TASK DIRECTIONS
What you return should match the listing exactly, minus its images.

Top of RAW DATA

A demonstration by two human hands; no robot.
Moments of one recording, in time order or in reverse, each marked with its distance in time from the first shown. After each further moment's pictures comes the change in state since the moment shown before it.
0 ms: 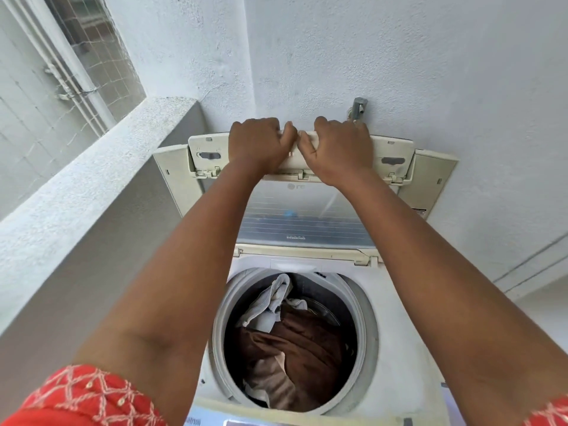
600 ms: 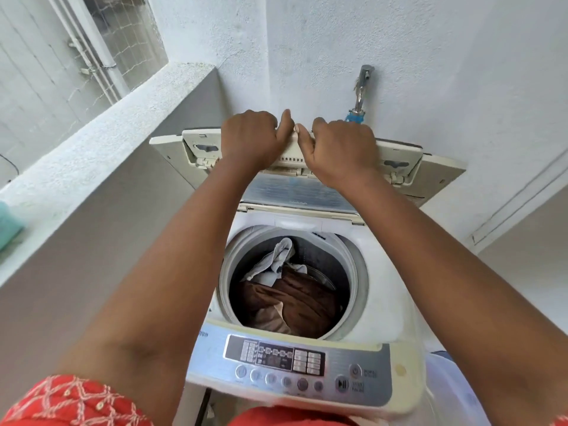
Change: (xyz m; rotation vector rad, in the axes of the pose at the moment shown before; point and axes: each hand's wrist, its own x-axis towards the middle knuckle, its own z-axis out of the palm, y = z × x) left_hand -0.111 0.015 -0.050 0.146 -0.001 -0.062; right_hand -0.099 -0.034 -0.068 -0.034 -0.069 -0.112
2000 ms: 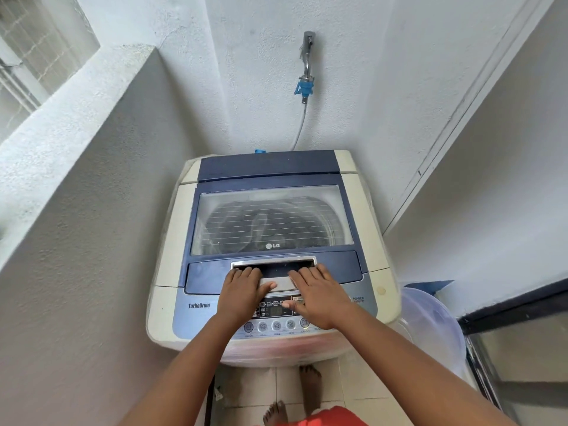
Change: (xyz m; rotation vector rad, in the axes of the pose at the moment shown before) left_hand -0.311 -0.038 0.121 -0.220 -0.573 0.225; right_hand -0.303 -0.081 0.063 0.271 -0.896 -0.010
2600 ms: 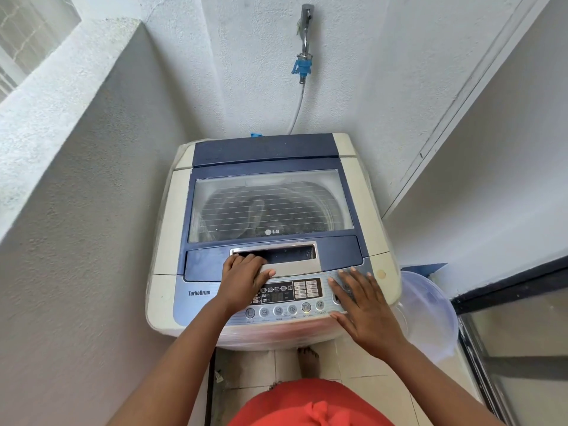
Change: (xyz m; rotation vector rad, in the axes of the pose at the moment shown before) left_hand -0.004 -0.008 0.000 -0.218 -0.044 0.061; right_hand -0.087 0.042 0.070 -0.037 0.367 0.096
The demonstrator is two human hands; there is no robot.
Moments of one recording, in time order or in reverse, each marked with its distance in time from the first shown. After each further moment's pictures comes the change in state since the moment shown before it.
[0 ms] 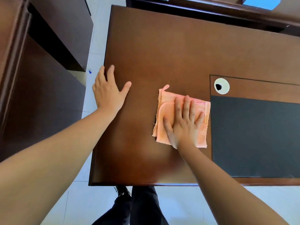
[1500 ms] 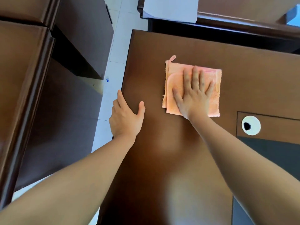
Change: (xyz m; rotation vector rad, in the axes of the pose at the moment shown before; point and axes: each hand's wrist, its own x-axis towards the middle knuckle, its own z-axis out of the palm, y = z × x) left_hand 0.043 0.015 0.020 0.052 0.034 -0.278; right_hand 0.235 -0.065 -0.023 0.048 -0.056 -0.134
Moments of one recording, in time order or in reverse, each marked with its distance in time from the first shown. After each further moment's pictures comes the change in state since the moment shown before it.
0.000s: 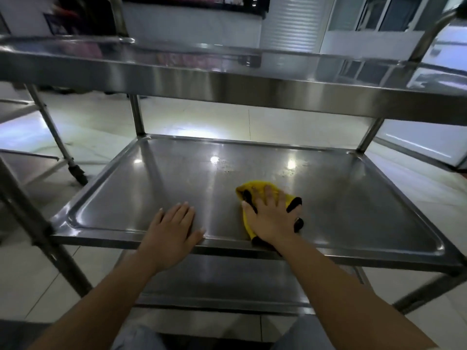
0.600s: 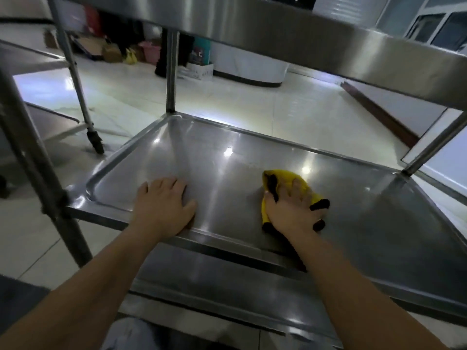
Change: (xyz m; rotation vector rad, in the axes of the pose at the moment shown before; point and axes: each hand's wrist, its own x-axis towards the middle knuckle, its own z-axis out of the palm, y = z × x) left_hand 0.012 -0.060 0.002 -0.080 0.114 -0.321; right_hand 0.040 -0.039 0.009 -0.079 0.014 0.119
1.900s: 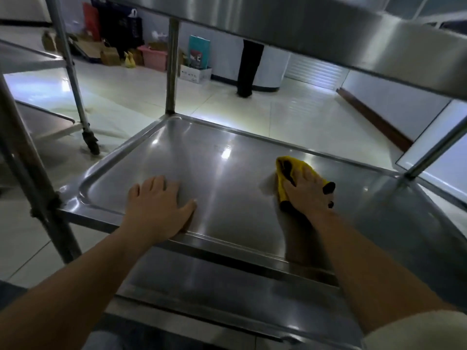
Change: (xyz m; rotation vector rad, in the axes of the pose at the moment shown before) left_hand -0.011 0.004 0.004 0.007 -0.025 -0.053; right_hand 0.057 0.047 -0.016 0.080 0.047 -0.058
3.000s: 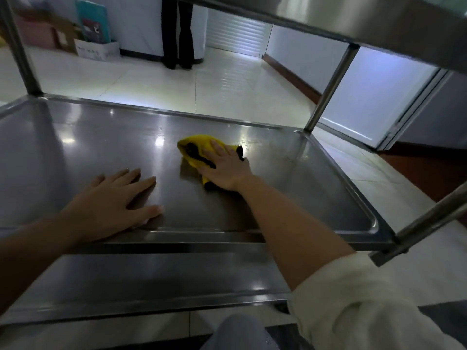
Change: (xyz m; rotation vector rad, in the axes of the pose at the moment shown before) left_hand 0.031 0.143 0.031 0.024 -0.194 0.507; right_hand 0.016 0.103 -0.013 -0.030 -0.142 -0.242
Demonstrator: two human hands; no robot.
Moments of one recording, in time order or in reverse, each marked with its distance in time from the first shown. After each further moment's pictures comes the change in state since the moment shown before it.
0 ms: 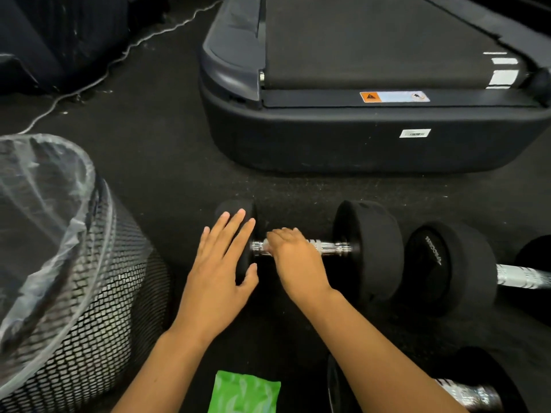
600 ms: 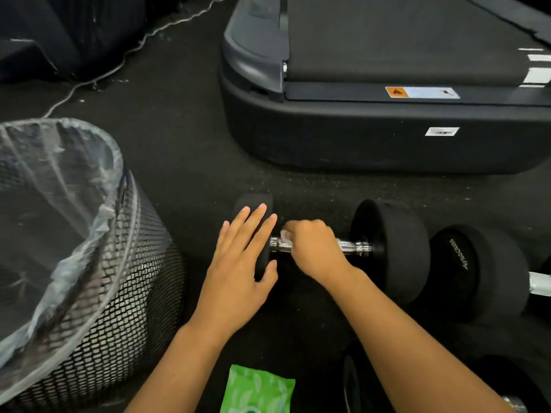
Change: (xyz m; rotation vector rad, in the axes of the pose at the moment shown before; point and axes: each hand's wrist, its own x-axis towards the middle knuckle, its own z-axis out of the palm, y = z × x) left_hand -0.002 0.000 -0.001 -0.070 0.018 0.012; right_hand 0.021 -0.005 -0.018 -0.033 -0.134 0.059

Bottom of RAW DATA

RESULT OF THIS TASK
A demonstration by two human hands; no robot.
Moments of one recording, in time order or in reverse, each marked with its distance in time from the first shown. After each further moment's pictures comes the change in state since the moment shown before it.
0 ms: 
600 ms: 
Change: (xyz m; rotation vector rad, in the axes of the pose at the moment shown before; point and axes: each hand's wrist, its own x-axis towards the middle knuckle, its own z-axis out of the palm, y = z × x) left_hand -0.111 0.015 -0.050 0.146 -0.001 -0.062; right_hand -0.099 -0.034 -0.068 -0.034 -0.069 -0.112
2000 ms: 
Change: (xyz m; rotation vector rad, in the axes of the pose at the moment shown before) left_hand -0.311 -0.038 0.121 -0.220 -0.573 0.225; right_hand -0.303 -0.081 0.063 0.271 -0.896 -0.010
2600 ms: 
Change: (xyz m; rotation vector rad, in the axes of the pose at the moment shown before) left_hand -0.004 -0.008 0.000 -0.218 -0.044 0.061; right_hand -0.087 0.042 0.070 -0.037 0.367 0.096
The demonstrator is two human hands; there is no robot.
Moments of one recording, in time order or in reverse, each marked with its distance in time from the first shown. After each further moment's pictures comes the change in state since the moment shown before it.
[0 ms] 
[1500 ms] 
Change: (xyz m; rotation vector rad, in the axes of the pose at the moment shown before; point and axes: each hand's wrist, its own x-axis towards the middle knuckle, its own z-axis out of the palm, y = z × x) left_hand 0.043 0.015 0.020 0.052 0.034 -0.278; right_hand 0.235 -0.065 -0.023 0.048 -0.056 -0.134
Moments of one recording, in time order or in reverse, each marked with its distance in time from the first shown. After each further moment's pictures comes the change in state since the moment shown before it.
0.000s: 
0.600s: 
Change: (xyz m; rotation vector rad, in the axes of the pose at the moment shown before; point and axes: each hand's wrist, its own x-axis towards the middle knuckle, its own z-axis out of the palm, y = z × x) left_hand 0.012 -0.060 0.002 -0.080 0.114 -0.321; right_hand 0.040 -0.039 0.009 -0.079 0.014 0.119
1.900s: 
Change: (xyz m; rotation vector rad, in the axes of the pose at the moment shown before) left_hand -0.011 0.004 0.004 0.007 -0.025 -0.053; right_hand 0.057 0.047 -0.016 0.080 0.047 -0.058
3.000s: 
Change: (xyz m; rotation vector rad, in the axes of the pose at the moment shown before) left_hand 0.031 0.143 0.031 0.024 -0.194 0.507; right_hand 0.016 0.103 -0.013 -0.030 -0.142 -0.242
Demonstrator: two human hands; no robot.
Moments of one recording, in time order or in reverse, each marked with its distance in time from the first shown. After each further moment's pictures comes the change in state since the moment shown before it.
0 ms: 
600 ms: 
Change: (xyz m; rotation vector rad, in the axes of the pose at the moment shown before; point and axes: each hand's wrist, its own x-axis towards the middle knuckle, its own z-axis out of the palm, y = z × x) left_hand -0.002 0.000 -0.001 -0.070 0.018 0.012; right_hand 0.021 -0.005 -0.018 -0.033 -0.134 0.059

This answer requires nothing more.